Skocz do zawartości
Polski Portal Literacki

Rekomendowane odpowiedzi

Opublikowano

[list= ]

Czesiek nie słuchał jazzu,
nigdy nic nie zatańczył -
miał fioła na punkcie cezu...
o Jezu!

Wszędzie przedstawiał się: Ceziek.
Żal, żal było nam Cześka,
gdy zęby na nas wysCEZał -
pieska jego niebieska!


Po latach, na Jazz Jamboree,
ni stąd, ni zowąd... Czesiek!
to dmuchnie na waltorni,
to w tłum pięknie wydrze się,
a na dodatek tańczy,
o w mordę... i to jak? -
stu instruktorów samby
nie umiałoby tak!

Zostałem po koncercie,
krzyknąć: Ceziek, to ty?!
A on: - Tak, ale stary...
po prostu: Czesiek - mów mi.

- A cez?... do diabła, co z cezem?
- O Matko Boska, o Jezu -
wszyscy: co z cezem? co z cezem? -
a nie ma żadnego cezu!
I nigdy, kurna, nie było.
Był Mendelejew i tlen,
Księga Pierwiastków, wodór,
był węgiel, a cezu: NIE.



[/list]

Opublikowano

Kontynuacja cyklu wakacyjnego.

Czasem zdarza się, że w słynnym soliście, który swoim występem ma uświetnić miejscowość nad morzem, jaką i my wybraliśmy na tegoroczne wczasy, rozpoznajemy pryszczatego i jąkającego się bez przerwy kolegę z dzieciństwa. Niekiedy nawet, zwiedzając powiedzmy Luwr, odkrywamy ze zdumieniem w Mona Lisie małą piegowatą dziewczynkę bez dwóch przednich zębów ze szkolnej ławki przed nami! Aby sprawdzić, czy to nie sen, chcemy szarpnąć ją jak kiedyś za włosy, by usłyszeć charakterystyczne: "Pse Pani, znofu sie mnie czepia!"
Niestety, okazuje się to awykonalne, bo jak informuje strażnik, obraz został ubezpieczony na 100 milionów dolarów.
Tak oto przekonujemy się, że już nigdy nie będzie nas stać na choćby muśnięcie dziecięcych wspomnień.
Szanujmy je zatem i chrońmy jak największe skarby!

Opublikowano

Ha ha ha! Super! Dowcipne przypomnienie, że kazdego człowieka trzeba szanować jak gwiazdę, bo być może stać go na dużo więcej niż się po nim spodziewamy, a poza tym może być podobny do kogoś sławnego i sam ten fakt już wystarczy, żeby cenić go tak samo jak tę sławną osobistość (choćby z obrazu; ale w końcu Mona Lisa była muzą nie byle kogo, tylko samego Leonarda!).
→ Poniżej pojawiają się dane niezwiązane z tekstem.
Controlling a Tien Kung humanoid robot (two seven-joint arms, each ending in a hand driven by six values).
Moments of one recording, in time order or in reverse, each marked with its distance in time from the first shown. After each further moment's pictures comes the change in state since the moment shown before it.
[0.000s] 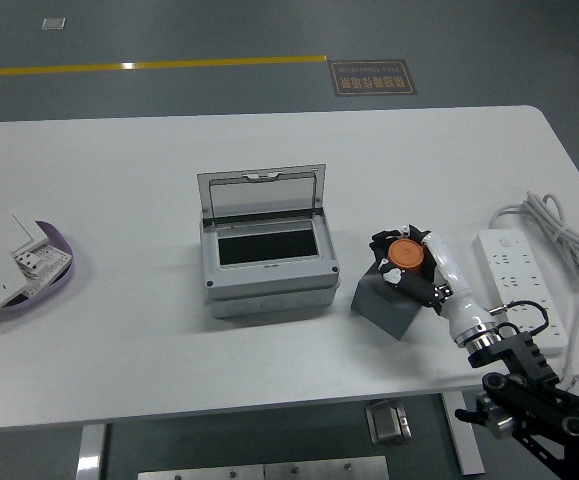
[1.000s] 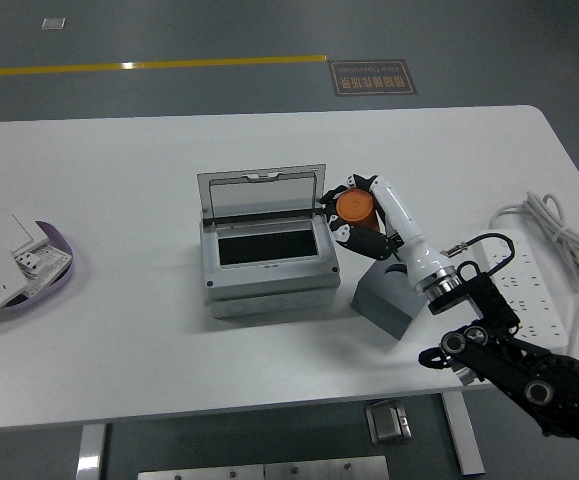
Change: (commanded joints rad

Fajnie, że jednak zdecydowałeś się wrócić. Cieszę się. :-)

Opublikowano

Humor cenię sobie bardzo wysoko w poezji. Szczerze? Poprzedni, "obokklasyczny", rozbawił mnie bardziej.

Ten jakiś trochę mało wyrafinowany. Chyba, że...dobry muzyk dopisze do niego ciekawą melodię , a dobry satyryk zaśpiewa na estradzie. Koniecznie z komentarzem, który poniżej.
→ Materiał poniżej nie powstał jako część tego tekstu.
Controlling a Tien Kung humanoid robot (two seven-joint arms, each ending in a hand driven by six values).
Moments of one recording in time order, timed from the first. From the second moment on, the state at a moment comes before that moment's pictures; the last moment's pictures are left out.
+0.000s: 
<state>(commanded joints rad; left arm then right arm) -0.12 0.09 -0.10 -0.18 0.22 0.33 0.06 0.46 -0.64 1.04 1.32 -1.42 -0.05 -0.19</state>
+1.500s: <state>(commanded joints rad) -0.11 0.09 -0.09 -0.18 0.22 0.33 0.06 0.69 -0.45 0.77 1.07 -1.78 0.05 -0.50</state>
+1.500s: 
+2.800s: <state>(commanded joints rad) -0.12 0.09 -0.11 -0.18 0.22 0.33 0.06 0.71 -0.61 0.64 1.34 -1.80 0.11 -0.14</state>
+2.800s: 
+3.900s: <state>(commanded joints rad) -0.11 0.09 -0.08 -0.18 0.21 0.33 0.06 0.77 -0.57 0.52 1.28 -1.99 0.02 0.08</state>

Ciekawe, dlaczego Czesiek obraził się na cez;-)))? Domyślam się!!! Minęło 30 lat. Okres połowicznego rozpadu! :-)
Pozdrawiam. E.

Opublikowano

Zaloguj się, aby zobaczyć zawartość.


Ach, te róże... nawet rubajaty o nich pisano, Różo :)


"Zapach twój mnie zauroczył, o różo,
W barwie twej jest krew mego serca, o różo.
Nie znaleźć mi już spokoju w miłości do ciebie,
Boś ty Laila, ja Mandżunem twym jestem, o różo."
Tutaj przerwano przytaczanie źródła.